A good investment is likely to be the purchase of the equity of a good company that is believed to be:

  • Reasonably reliable in terms of past profitability
  • Reasonably cheap in terms of EV/EBITDA
  • And reasonably unhyped in terms of analyst attention

That’s it. I’m agnostic as to whether you use a Ben Graham approach, a Phil Fisher approach, or a Peter Lynch approach.

Maybe you’re looking for cheap stocks based on assets, the past earnings record, etc. Maybe you’re looking for the best organization. For a company with some real business momentum – a turnaround or a fast grower. Or maybe you’re looking for a moat.

The stock market isn’t perfectly efficient. But it’s not like Wall Street is an undiscovered little bistro either. The major stocks are in the guidebook. If you know railroads, cruise lines, grocery stores, cell phone makers, superstores, etc. – so do a lot of other folks. And probably a lot better than you do.

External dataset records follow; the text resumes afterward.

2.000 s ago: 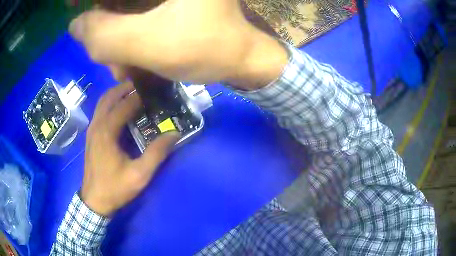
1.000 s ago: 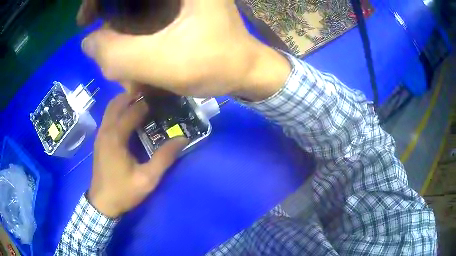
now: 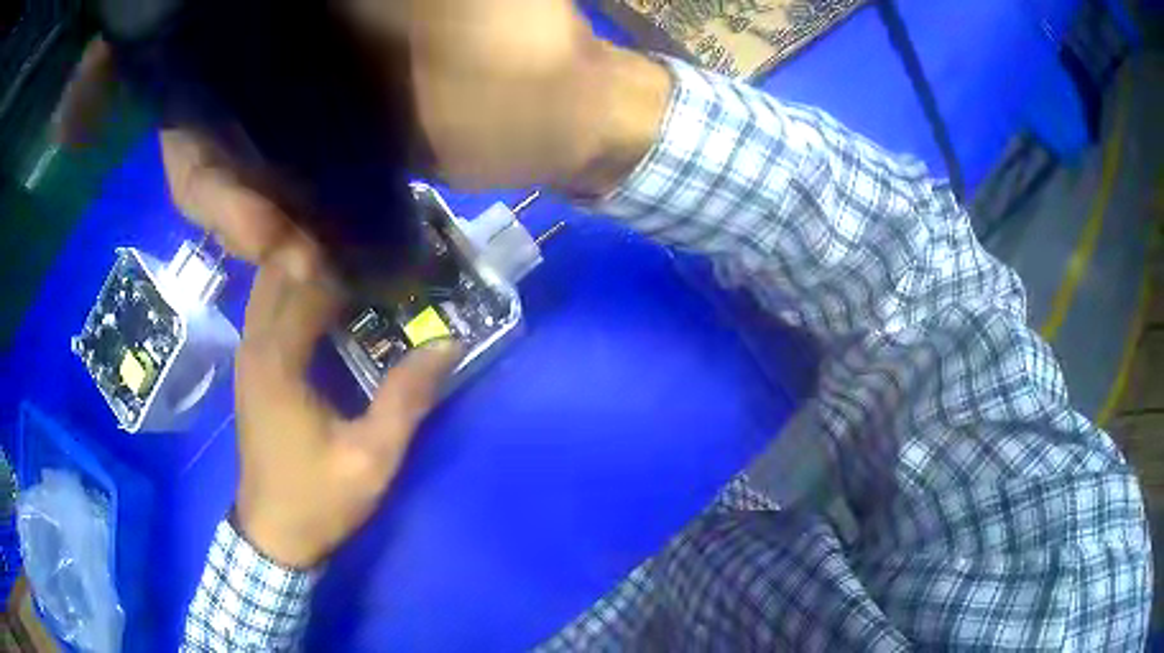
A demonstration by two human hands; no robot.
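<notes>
An open white adapter housing (image 3: 492, 300) lies on the blue sheeting, its prongs pointing up right. A dark circuit board with a yellow transformer (image 3: 428, 327) shows inside. My left hand (image 3: 313, 421) grips the housing's left and lower side between thumb and fingers. My right hand (image 3: 498, 96), blurred, is closed around the thick black electric screwdriver (image 3: 306, 140) above the housing. The screwdriver covers the upper left part of the board, and its tip is hidden. A second open housing (image 3: 198, 364) with a board stands to the left, touched by neither hand.
A blue bin (image 3: 51, 440) with a crumpled clear bag (image 3: 70, 561) is at the lower left. A brown tray (image 3: 753, 45) of long screws is at the top, partly cut off. A dark cord (image 3: 922, 89) hangs over the sheeting at the upper right.
The black screwdriver now tilts and shows more of its body, with my right hand turned on its right side. My left hand still holds the same housing. The camera view has shifted slightly.
</notes>
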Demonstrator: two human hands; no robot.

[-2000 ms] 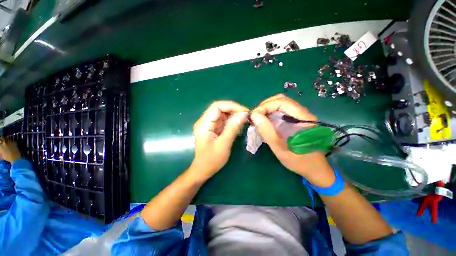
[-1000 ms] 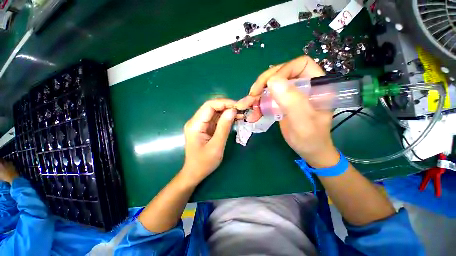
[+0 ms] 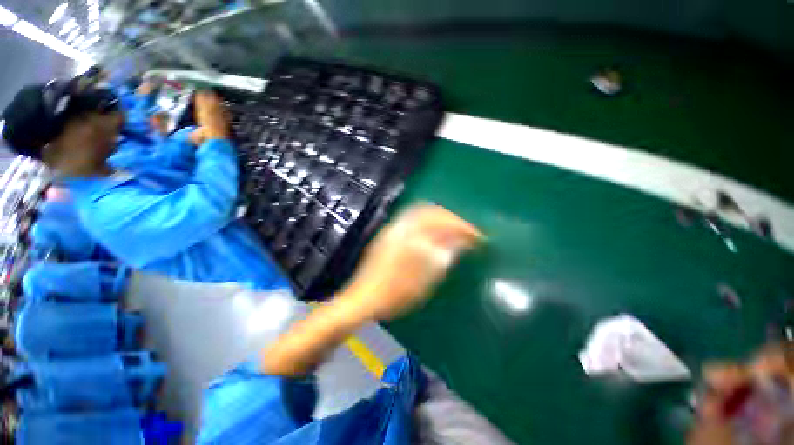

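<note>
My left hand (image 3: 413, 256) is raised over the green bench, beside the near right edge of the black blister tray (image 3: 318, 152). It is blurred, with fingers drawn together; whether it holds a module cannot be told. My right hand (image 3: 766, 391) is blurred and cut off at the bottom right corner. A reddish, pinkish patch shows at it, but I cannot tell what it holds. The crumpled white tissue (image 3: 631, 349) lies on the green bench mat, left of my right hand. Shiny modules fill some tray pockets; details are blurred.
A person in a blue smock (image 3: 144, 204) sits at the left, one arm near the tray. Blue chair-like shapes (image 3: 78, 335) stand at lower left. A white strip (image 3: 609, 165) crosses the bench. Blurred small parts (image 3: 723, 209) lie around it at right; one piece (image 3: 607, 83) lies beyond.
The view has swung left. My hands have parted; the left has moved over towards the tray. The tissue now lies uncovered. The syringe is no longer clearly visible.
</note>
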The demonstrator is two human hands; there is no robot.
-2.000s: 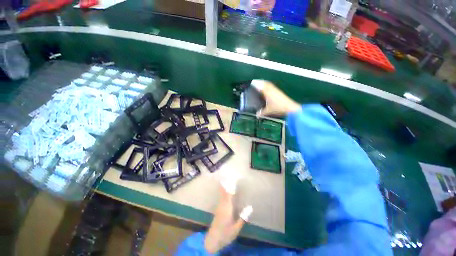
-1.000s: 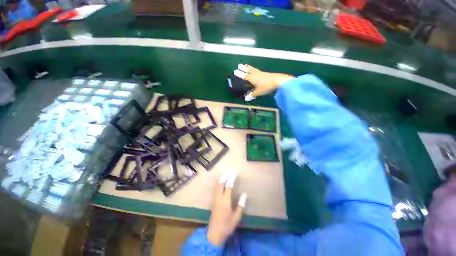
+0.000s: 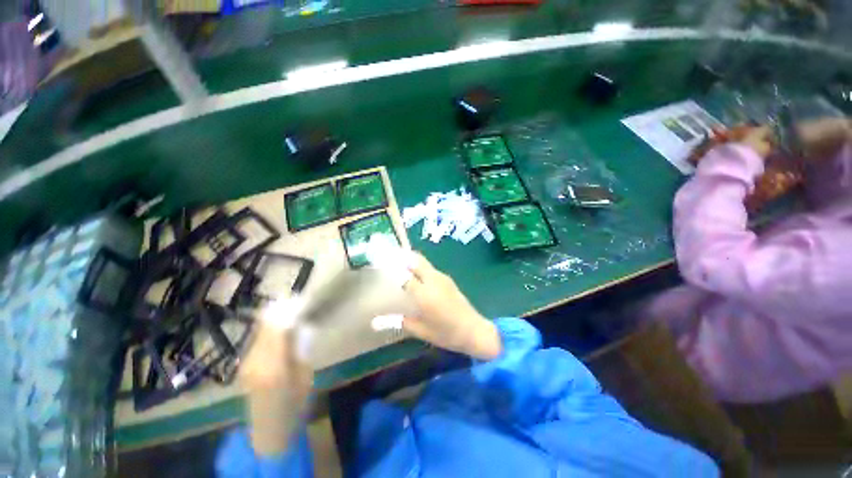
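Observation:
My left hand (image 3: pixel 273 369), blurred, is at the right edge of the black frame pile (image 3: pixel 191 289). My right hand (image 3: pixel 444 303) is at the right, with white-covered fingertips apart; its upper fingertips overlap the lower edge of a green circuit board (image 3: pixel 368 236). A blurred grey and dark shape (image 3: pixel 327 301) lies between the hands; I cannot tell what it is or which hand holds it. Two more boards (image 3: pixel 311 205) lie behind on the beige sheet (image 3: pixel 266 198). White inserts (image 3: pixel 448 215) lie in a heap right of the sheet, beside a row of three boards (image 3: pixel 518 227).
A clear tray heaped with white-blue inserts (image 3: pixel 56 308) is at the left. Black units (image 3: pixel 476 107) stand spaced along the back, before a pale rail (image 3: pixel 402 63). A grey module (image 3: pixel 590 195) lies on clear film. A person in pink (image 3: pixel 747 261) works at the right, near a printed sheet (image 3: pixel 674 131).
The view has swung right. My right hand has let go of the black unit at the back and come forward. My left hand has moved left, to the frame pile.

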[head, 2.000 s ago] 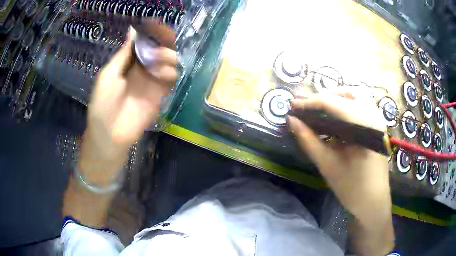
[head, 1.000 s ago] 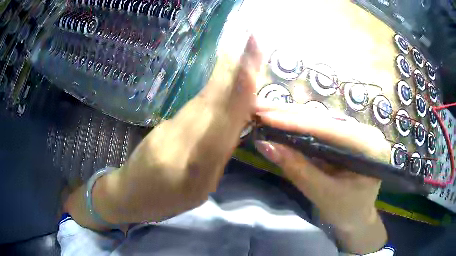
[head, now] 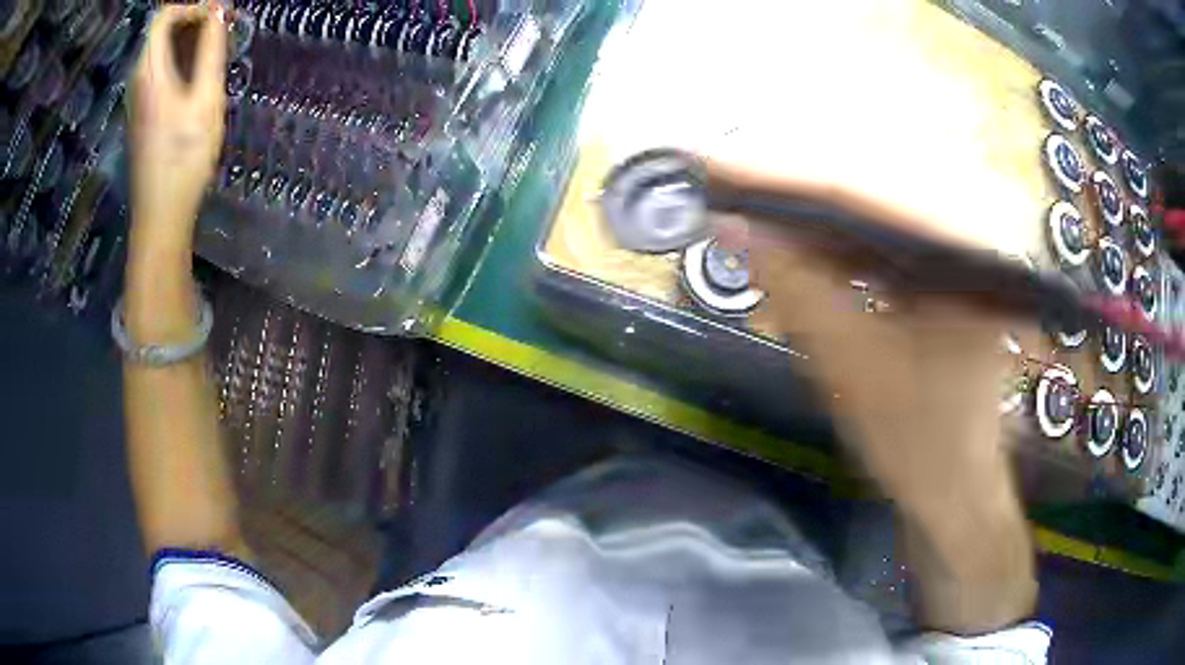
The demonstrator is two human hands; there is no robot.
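Note:
My right hand (head: pixel 832 260), blurred, holds a black test probe (head: pixel 897 247) over the front tray, its red cable leaving at the right. A blurred speaker (head: pixel 656 199) is at its fingertips near the tray's left edge; whether it is held or lies there I cannot tell. Another speaker (head: pixel 725 276) lies flat just below it, partly beside the fingers. My left hand (head: pixel 182 78) reaches to the supply tray (head: pixel 377 266) at upper left, thumb and fingers curved around a gap; whether the fingertips grip a speaker is unclear.
The front tray's tan base (head: pixel 578 234) glares white in the middle. Speakers stand in rows along its right side (head: pixel 1068 234). The supply tray holds dark speakers on edge in rows. Yellow tape (head: pixel 546 370) edges the green bench. A dark ribbed surface (head: pixel 305 390) lies below the supply tray.
My left hand has moved from beside the right hand back to the upper left. My right hand has risen with the probe, and a speaker now shows at its fingertips.

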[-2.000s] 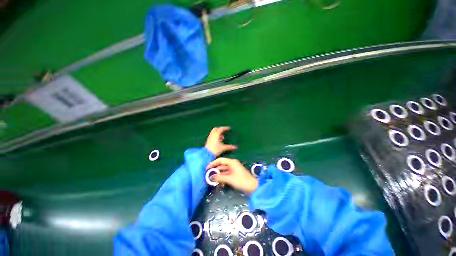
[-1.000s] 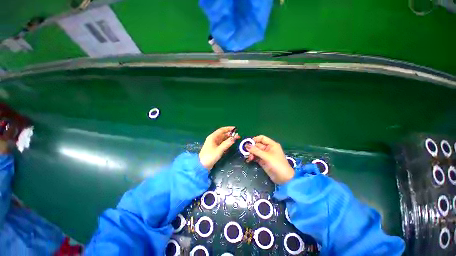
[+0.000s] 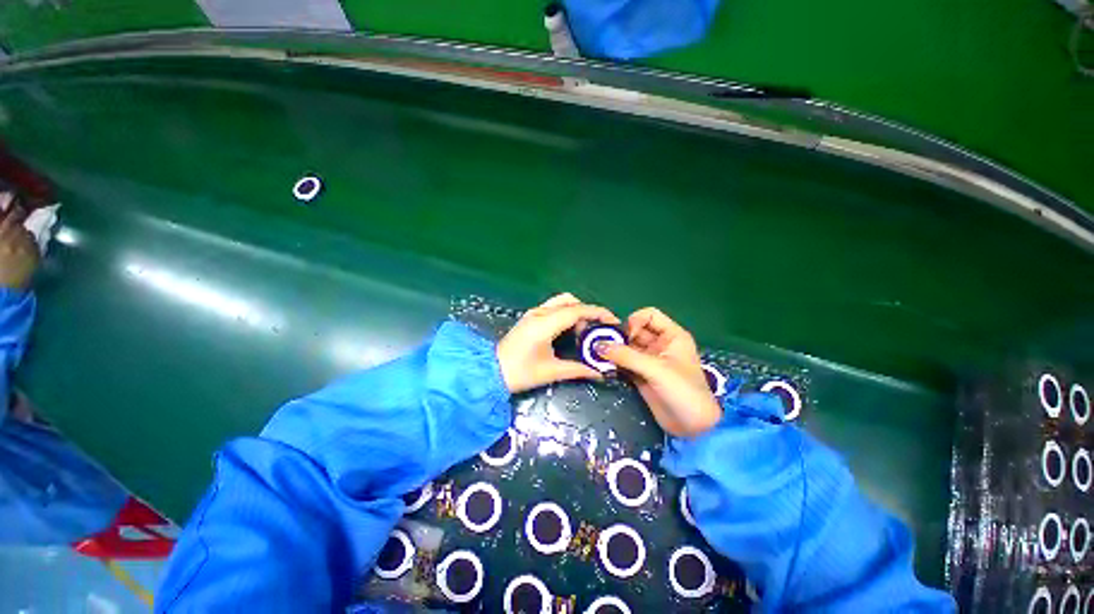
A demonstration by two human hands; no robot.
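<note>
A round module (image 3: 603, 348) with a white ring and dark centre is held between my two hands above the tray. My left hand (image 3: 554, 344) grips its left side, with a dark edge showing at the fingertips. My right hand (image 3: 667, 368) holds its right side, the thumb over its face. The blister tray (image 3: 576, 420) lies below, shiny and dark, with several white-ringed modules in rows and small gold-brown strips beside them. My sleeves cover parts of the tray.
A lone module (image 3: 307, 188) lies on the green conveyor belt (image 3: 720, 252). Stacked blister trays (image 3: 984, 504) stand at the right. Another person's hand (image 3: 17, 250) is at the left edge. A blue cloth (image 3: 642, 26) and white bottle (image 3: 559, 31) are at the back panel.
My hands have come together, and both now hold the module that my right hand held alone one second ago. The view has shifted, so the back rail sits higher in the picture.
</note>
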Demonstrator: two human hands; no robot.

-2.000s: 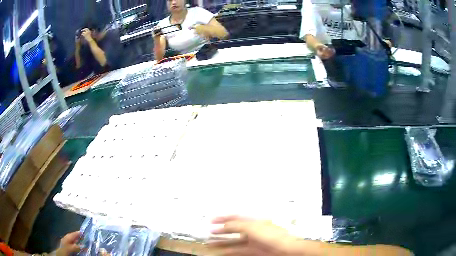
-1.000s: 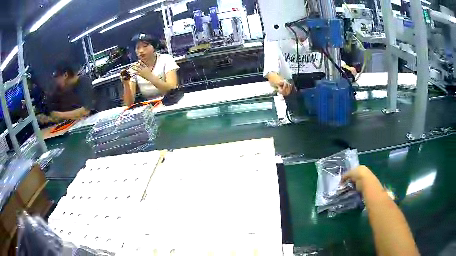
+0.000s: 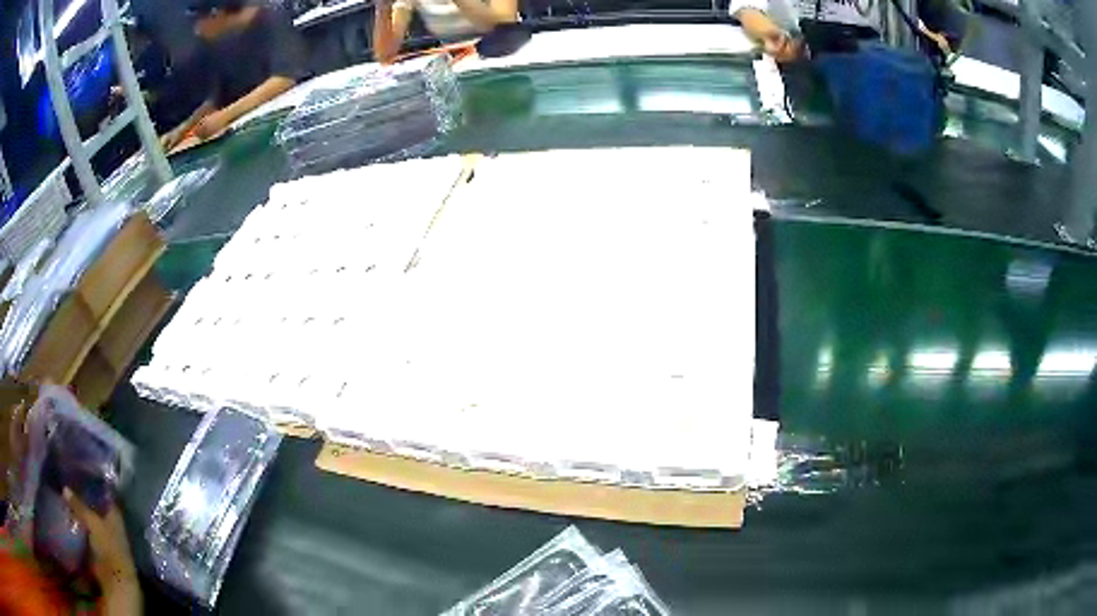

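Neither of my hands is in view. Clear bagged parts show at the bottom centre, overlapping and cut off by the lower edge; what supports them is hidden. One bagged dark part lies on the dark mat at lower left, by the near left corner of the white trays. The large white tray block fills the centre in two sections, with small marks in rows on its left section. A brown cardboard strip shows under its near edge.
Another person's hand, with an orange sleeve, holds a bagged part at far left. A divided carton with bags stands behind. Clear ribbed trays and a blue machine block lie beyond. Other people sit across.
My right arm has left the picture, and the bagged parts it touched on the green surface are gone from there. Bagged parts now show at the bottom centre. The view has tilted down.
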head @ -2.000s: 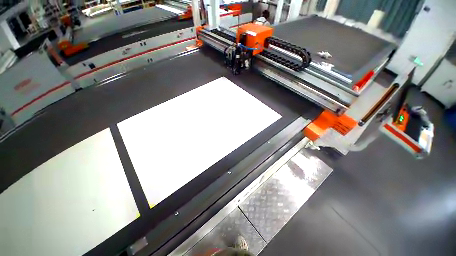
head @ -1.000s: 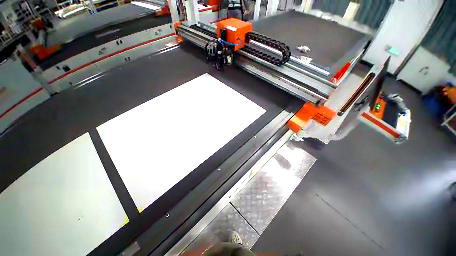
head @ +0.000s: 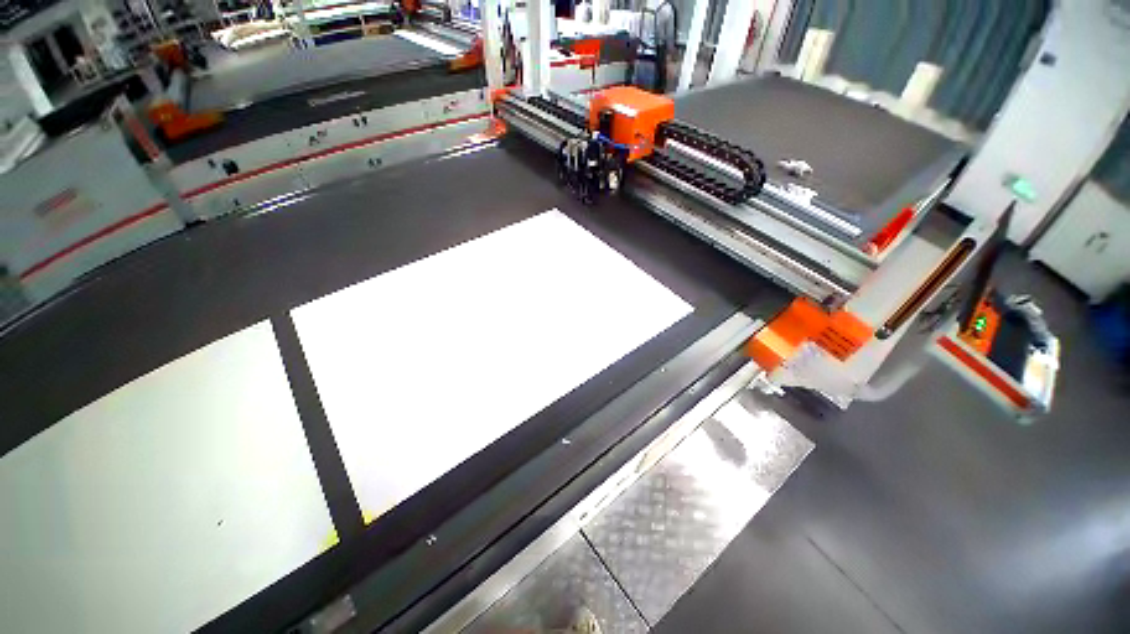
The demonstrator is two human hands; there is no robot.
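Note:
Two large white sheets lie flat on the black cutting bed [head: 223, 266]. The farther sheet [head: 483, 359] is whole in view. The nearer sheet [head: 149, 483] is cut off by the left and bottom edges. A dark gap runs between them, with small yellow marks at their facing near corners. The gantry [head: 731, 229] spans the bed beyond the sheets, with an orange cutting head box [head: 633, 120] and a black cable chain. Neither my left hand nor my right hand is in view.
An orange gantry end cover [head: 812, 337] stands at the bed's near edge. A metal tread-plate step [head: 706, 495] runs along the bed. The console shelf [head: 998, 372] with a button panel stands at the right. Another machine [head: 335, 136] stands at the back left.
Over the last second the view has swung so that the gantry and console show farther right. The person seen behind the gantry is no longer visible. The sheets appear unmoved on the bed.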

I’m not saying you can’t make money off those folks. To the extent I’ve made money buying something in the stock market, it’s certainly not because I had a higher IQ than the seller. And it’s probably not that I had superior knowledge.

I’ll talk another time about how you really make money in stocks. What people will pay you to take from them – illiquidity, uncertainity, unpleasantness, inconvenience– etc. But these posts are about risk rather than reward.

So, I’m laying out a list of stocks here which – if you constantly create a similar menu to choose from every 6 months or a year – will give you a selection that allows you to practice an approach to investing that utilizes your talents and interests without introducing tons of risks.

The idea with today’s list is to reduce the risk that you’ll look at the same stocks everybody else does.

Once again, the criteria are:

  • Reasonable past profits
  • Reasonable price
  • Reasonably unhyped

And the stocks are:

  1. The Eastern Company (EML)
  2. Arden (ARDNA)
  3. Weis Markets (WMK)
  4. Oil-Dri (ODC)
  5. Sauer-Danfoss (SHS)
  6. Village Supermarket (VLGEA)
  7. U.S. Lime (USLM)    
  8. Daily Journal (DJCO)
  9. Seaboard (SEB)
  10. American Greetings (AM)
  11. Ampco-Pittsburgh (AP)
  12. International Wire (ITWG)
  13. Terra Nitrogen (TNH)
  14. Performed Line Products (PLPC)
  15. GT Advanced Technologies (GTAT)

I don’t think that’s an especially good list of 15 stocks. But I think it’s a good list of the kind of stocks that everyone else ignores.

You should start your search for decent returns among the stocks other people don’t pay enough attention to.

You should start with stocks like those 15.